- [WHAT IS BEING ASKED]: Restate, word for word, every line of the data.
··· RECORDED INFORMATION
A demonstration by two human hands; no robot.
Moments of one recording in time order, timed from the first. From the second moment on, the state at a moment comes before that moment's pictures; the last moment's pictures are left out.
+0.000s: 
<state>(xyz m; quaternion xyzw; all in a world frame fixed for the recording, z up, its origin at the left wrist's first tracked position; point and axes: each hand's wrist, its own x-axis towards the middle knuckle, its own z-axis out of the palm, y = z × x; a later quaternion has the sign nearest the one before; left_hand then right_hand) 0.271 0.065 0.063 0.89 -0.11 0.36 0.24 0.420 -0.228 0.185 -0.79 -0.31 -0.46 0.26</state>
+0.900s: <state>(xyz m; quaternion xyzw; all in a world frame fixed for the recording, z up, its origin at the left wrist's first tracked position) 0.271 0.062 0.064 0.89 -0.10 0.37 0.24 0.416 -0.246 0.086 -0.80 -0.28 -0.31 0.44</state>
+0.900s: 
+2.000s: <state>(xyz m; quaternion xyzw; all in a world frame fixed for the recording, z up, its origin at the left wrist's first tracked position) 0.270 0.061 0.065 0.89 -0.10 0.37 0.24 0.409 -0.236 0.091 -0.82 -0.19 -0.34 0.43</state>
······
- [SOLUTION FOR THIS TASK]:
A demonstration by two human hands; no robot.
Moments of one recording in time order, timed from the first. From the second moment on, the state at a moment comes before that moment's pictures; the last moment's pictures are left out.
+0.000s: 
<state>(xyz m; quaternion xyzw; all in a world frame fixed for the recording, z up, its origin at the left wrist's first tracked position; point and axes: each hand's wrist, its own x-axis towards the middle knuckle, its own z-axis out of the palm, y = z × x; a later quaternion has the sign nearest the one before; left_hand then right_hand) 0.271 0.065 0.063 0.89 -0.11 0.36 0.24 0.420 -0.228 0.185 -0.79 -0.31 -0.46 0.26</state>
+0.900s: <state>(xyz m; quaternion xyzw; all in a world frame fixed for the recording, z up, its origin at the left wrist's first tracked position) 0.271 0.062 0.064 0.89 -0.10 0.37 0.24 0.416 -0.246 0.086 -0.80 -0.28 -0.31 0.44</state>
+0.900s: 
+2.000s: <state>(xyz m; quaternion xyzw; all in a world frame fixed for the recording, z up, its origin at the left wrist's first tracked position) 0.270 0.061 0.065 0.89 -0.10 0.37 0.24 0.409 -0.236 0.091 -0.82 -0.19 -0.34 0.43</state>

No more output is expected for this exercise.